Pensando na vida

Na hora de dormir, eu estava na cama e a mamãe na poltrona do meu lado.

— Mamãe, e se você e o papai morrerem antes de eu ficar grande?

— Filho, nós vamos morrer um dia. A morte faz parte da vida. Todo mundo morre.

— Então vocês vão morrer depois que eu ficar grande?

— Não vamos nos preocupar com a morte. Vamos pensar na vida que é tão boa e nós temos que aproveitar. Você, por exemplo, terá uma vida muito boa, pois desde pequeno está aprendendo a ser mais feliz e um ser melhor.

Sorri e dei um beijo nela.

— É, mamãe, vamos pensar na vida.

Para onde o sol vai de noite?

— Papai, para onde o sol vai de noite?

— Essa é uma excelente pergunta, filho!

O papai pegou uma bolinha amarela e outra azul, dos meus brinquedos.

— Vou fazer de conta que esta bolinha amarela é o sol e a azul e a Terra, o planeta onde fica a nossa casa. Aqui onde está a nossa casa está sol, porque o lado da Terra onde estamos está virado para o sol.

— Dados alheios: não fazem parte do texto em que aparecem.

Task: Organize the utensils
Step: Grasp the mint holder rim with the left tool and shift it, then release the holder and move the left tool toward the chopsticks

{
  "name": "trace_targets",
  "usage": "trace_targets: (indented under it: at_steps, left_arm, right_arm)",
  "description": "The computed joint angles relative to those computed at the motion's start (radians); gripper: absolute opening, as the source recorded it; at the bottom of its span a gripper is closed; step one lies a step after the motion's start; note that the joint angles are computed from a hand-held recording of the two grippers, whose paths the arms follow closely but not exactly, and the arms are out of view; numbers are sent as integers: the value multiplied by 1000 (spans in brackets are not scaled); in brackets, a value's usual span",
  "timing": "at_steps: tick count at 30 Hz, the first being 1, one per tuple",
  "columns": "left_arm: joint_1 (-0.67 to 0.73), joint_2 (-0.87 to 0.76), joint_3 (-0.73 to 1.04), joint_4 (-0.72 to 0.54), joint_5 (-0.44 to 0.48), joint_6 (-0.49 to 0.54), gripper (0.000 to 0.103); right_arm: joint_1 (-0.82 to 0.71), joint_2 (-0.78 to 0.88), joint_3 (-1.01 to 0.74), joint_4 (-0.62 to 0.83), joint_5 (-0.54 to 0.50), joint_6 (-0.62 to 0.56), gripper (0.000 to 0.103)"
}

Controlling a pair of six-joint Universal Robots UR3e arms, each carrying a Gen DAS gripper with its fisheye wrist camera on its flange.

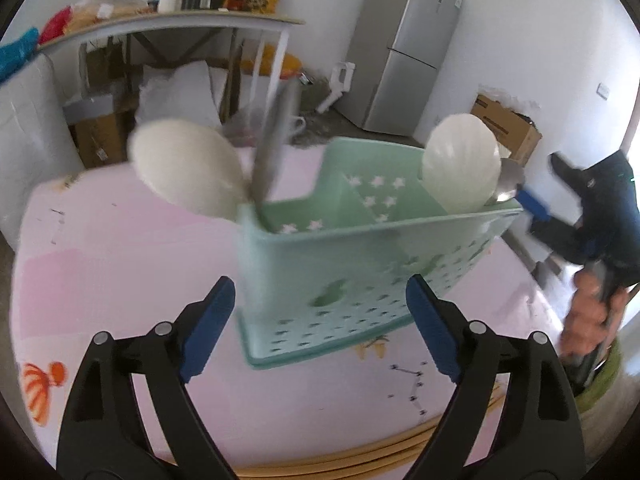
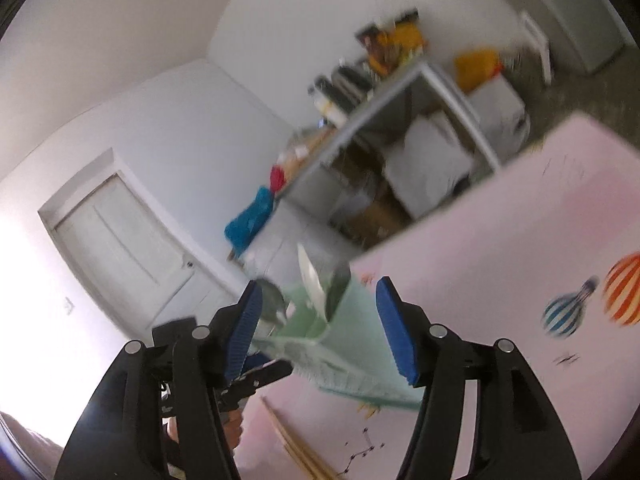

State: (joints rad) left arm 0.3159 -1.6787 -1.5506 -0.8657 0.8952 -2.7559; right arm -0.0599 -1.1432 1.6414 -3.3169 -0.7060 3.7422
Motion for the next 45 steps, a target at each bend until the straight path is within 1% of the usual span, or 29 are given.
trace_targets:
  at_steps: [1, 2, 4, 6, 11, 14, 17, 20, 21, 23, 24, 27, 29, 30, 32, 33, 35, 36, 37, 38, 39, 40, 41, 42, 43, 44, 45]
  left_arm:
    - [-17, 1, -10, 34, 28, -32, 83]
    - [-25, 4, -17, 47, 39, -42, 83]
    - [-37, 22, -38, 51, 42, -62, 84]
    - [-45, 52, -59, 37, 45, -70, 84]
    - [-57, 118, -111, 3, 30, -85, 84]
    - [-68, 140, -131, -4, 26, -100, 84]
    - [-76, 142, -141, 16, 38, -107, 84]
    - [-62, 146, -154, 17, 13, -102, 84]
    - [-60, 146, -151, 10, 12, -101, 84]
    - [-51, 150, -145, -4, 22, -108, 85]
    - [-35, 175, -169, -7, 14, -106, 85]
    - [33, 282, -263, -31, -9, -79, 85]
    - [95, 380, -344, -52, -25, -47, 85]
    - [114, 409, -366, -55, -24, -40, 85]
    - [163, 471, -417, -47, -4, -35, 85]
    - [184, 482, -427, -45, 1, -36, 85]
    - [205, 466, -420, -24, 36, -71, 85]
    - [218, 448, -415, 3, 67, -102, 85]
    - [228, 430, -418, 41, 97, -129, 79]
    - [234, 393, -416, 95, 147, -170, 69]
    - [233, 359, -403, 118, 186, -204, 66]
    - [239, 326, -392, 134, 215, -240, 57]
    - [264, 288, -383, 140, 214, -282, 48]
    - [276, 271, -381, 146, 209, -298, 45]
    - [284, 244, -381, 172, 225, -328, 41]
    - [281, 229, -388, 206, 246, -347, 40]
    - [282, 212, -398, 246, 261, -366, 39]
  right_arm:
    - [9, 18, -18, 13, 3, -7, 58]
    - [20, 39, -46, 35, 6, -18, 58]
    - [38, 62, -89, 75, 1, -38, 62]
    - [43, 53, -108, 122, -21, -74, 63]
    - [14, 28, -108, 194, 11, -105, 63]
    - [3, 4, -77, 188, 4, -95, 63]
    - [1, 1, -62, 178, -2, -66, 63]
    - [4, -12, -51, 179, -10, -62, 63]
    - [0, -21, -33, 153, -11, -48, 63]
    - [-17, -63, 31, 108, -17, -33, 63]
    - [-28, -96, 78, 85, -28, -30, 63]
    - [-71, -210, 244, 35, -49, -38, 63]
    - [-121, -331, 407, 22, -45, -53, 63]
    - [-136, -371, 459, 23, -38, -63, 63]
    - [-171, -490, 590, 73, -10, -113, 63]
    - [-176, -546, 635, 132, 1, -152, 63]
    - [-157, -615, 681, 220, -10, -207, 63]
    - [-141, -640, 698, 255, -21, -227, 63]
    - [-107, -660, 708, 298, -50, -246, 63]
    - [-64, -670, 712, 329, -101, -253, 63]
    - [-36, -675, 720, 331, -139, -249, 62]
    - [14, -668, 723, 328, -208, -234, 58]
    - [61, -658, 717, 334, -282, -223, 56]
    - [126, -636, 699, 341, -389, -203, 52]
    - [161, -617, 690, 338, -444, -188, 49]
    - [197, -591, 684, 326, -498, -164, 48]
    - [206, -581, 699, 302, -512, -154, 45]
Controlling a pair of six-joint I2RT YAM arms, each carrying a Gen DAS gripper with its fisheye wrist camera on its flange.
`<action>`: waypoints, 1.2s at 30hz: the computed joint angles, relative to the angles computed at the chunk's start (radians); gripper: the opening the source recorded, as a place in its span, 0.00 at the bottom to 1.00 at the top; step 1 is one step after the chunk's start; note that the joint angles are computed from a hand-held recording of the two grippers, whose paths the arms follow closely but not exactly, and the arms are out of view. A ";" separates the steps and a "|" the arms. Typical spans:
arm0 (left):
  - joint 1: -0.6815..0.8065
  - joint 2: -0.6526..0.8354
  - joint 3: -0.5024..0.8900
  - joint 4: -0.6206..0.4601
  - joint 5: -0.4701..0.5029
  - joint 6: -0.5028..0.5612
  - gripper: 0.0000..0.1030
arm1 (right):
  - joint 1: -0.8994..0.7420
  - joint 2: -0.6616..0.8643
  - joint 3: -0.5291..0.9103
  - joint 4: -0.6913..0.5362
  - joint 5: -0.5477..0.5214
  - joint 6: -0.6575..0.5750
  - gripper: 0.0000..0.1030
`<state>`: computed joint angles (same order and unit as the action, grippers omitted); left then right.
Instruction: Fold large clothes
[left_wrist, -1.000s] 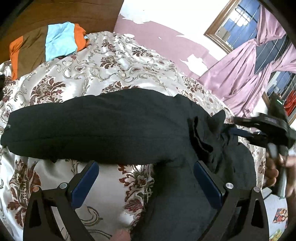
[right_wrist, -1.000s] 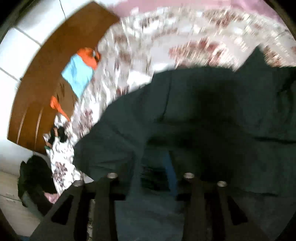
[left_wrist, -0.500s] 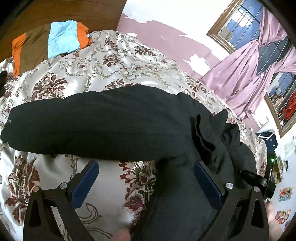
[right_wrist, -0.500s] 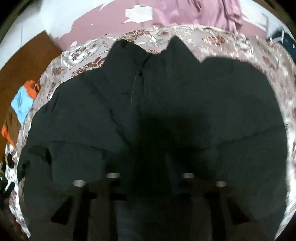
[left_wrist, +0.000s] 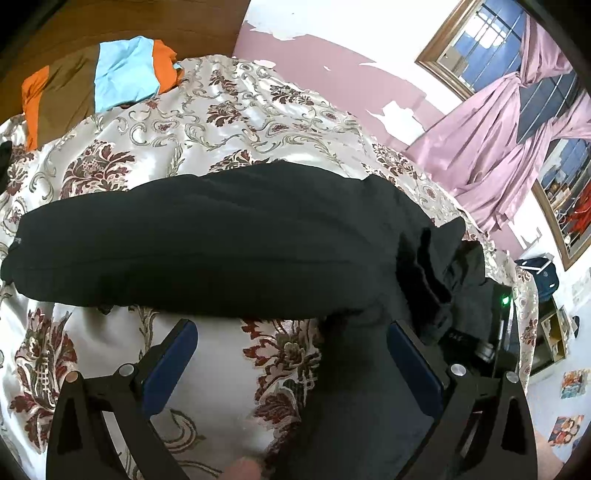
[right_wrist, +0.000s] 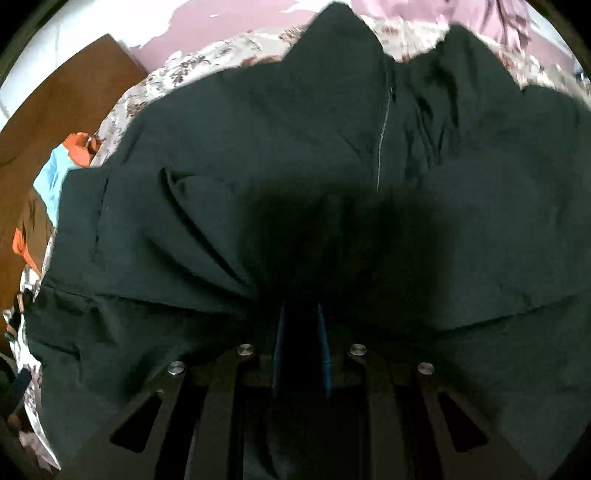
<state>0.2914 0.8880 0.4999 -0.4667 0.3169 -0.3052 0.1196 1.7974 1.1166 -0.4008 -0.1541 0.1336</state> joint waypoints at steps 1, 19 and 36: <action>0.004 0.005 0.000 0.001 0.006 0.004 1.00 | 0.001 0.001 -0.015 0.018 0.001 0.003 0.15; 0.539 0.305 0.043 0.026 0.277 0.159 1.00 | -0.182 -0.219 -0.060 -0.084 -0.038 -0.040 0.51; 0.875 1.087 0.196 0.489 0.825 -0.133 0.99 | 0.252 -0.300 0.188 -0.257 -0.026 -0.020 0.54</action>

Aqui do outro lado, onde vive o Zezinho, está escuro, porque o sol só pega em um lado da Terra de cada vez, está vendo? Mas olha que legal, a Terra gira! Gira o tempo todo. E chega uma hora em que fica dia na casa do Zezinho e na nossa casa, que está agora do outro lado do planeta fica…?

— Escuro!

— Isso mesmo. E como o sol não está batendo neste lado do planeta, fica noite. Agora você sabe que o sol não vai para lugar nenhum, é a Terra que gira.

— (Pensativo…) Papai, a lua também gira?

Eu nasci de um ovo de galinha?

— Tia Keka, você tem filho?

— Não, ainda não tenho. Mas logo eu vou engravidar e ter um neném aqui dentro da minha barriga.

— Mas como é que ele vai entrar aí?

— (risada nervosa) O Tio Ander que vai colocar.

— Mamãe, eu estava na sua barriga?

— Sim, você estava.

— Mas como é que eu cabia lá?

— Você era um ovinho e foi crescendo.

— Um ovinho de galinha? E daí quebrou a casca?

— Não era um ovo de galinha. Você era um ovinho que foi crescendo e se transformando em um bebê.

Xeretinha

Mamãe estava me contanto uma história:

— Um menino que era muito curioso e que queria saber de tudo o que acontecia. Ele se metia no meio da conversa dos adultos e até ouvia atrás da porta conversas que ele não devia ouvir. Até que um dia ele estava fazendo isso, a porta abriu e ele caiu. O papai e a mamãe não gostaram nada da atitude dele e falaram que ele tinha um pensamento muito ruim de xeretar.

— Mas mamãe, eu também me meto no meio das conversas. Porque não tem espaço. Se tivesse espaço eu esperava do ladinho.

— Filho, eu quis dizer que se meter no meio é interromper a conversa.

— Mas o que é interromper?

— É quando as pessoas estão falando e você grita “pare de falar, pare de falar”.

— Ah! Eu também interrompo a conversa.

— Então você tem que esperar as pessoas terminarem a conversa e depois você pergunta.

— Então tá bom. Então eu vou ficar quietinho esperando terminar.